• [Problem details]
Provide the number of lines of the records that include "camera", with no other content.

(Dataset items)
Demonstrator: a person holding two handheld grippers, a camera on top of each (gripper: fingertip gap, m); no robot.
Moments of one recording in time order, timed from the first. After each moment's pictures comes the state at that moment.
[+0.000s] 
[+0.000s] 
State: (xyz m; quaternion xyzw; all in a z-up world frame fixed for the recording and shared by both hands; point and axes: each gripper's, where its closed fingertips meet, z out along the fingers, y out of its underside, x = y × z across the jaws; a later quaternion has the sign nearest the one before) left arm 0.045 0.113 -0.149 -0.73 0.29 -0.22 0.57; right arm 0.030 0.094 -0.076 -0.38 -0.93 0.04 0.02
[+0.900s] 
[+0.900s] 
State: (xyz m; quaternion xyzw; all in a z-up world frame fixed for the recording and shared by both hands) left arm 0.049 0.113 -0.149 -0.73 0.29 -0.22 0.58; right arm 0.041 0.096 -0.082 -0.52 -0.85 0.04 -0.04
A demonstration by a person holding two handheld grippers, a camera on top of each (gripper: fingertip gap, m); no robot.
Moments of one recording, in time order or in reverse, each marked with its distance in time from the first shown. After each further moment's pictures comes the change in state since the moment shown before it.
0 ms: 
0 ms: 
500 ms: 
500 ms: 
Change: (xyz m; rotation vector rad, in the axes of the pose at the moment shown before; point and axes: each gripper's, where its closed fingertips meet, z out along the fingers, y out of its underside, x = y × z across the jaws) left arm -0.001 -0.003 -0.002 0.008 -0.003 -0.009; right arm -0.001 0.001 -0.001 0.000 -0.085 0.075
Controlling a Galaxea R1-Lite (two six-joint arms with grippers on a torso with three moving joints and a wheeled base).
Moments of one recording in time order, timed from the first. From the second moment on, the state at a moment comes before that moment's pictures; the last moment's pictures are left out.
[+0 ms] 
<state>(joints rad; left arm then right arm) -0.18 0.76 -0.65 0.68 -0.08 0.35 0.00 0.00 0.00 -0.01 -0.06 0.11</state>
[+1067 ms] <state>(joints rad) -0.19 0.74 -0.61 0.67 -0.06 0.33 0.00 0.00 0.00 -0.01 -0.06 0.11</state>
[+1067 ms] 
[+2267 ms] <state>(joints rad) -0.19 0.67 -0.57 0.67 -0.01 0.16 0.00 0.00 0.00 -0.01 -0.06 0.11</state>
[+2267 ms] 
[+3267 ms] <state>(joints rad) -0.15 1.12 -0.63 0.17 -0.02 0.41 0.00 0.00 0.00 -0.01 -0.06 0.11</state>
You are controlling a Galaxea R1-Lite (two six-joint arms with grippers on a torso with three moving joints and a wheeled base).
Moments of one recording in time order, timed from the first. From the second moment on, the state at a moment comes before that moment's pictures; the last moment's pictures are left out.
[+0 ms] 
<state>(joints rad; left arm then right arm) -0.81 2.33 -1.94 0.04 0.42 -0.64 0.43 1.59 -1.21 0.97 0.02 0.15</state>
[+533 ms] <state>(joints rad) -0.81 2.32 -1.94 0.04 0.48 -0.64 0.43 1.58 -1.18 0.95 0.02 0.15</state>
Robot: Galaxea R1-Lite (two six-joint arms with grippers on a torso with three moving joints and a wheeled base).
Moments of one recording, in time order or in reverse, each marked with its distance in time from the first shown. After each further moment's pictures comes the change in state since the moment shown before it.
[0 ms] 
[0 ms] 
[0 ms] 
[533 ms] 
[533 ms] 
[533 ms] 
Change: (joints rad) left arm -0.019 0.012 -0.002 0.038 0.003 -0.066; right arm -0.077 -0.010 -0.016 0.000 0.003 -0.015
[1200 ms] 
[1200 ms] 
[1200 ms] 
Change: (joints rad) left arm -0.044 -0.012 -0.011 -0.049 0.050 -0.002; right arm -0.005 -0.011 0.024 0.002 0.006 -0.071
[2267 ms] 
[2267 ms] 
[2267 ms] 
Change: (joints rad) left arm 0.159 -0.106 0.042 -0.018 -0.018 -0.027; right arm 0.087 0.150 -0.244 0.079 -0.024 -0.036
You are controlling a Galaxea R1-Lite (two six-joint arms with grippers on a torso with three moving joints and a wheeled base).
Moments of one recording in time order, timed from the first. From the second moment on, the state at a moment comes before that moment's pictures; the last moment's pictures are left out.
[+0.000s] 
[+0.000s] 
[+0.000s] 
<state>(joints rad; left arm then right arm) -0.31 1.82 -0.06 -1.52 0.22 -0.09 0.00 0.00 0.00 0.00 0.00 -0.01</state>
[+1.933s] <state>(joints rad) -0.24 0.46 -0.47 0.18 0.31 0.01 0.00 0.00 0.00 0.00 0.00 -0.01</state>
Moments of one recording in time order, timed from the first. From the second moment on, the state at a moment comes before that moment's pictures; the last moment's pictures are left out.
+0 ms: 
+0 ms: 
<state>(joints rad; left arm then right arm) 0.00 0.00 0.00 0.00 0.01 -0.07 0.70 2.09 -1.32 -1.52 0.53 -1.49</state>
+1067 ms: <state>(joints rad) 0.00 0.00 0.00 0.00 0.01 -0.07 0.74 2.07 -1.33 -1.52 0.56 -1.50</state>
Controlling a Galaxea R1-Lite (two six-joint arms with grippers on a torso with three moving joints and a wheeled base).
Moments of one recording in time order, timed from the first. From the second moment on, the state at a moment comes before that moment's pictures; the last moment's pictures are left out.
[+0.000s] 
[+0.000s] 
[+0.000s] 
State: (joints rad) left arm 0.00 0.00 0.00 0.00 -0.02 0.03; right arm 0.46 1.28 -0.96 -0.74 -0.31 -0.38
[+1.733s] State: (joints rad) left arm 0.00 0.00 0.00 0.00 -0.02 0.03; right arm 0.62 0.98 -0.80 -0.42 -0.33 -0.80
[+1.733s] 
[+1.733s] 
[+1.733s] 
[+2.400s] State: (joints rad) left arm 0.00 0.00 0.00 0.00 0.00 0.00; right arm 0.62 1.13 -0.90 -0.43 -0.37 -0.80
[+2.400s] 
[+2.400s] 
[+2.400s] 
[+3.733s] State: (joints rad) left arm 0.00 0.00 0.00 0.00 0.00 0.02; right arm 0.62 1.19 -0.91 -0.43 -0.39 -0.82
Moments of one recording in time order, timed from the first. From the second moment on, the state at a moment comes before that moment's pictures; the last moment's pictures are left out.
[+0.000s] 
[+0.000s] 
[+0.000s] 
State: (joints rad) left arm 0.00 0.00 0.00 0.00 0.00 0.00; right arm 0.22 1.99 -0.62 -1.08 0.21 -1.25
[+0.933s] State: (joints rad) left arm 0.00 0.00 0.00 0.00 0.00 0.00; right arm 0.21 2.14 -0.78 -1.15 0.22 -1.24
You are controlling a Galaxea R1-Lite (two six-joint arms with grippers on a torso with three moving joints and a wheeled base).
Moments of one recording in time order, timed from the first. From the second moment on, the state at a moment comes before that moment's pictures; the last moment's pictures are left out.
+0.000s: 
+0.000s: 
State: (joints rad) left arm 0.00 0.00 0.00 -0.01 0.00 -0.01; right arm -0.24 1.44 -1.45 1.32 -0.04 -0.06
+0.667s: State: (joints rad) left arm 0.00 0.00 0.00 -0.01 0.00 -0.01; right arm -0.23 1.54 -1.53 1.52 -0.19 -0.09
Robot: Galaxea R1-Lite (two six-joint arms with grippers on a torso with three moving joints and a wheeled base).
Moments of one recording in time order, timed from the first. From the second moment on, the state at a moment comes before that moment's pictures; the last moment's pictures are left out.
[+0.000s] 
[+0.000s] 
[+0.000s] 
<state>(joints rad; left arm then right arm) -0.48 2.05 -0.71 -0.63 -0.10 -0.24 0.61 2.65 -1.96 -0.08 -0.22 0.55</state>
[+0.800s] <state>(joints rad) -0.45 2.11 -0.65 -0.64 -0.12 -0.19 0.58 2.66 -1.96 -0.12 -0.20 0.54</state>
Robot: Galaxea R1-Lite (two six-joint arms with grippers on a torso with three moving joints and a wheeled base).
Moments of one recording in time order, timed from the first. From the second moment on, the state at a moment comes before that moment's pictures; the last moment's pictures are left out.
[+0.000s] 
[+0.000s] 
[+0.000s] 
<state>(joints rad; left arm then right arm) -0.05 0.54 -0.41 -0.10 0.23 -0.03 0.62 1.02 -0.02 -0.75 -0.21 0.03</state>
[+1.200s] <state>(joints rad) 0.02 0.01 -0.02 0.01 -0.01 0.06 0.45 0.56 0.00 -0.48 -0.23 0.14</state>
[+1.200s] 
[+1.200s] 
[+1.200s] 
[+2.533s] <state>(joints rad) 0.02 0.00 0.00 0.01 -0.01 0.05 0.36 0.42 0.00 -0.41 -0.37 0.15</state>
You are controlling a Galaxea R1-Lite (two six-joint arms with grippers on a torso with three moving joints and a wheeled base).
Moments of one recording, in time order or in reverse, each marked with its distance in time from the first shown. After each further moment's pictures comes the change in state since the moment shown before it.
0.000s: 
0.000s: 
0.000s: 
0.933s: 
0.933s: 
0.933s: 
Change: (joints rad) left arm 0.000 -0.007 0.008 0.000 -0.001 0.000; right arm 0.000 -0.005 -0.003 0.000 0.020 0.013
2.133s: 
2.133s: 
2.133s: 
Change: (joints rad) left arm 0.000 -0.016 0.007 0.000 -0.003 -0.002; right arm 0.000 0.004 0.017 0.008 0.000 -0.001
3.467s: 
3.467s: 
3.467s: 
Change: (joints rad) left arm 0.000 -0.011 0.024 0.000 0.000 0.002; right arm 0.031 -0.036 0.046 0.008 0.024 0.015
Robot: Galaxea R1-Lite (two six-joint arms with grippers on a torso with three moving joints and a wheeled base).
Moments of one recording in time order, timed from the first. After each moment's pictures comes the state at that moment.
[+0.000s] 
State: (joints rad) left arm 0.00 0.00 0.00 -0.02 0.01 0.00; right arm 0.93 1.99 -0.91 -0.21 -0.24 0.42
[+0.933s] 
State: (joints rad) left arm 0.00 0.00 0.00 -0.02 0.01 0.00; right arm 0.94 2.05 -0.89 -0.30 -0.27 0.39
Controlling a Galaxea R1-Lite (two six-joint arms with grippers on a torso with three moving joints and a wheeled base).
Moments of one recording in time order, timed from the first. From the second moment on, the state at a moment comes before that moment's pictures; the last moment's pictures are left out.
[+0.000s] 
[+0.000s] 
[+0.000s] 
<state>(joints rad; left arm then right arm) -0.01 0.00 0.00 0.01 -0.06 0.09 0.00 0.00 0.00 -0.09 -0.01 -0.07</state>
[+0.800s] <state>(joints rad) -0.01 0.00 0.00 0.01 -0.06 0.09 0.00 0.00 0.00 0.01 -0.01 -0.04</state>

• [Completed task]
2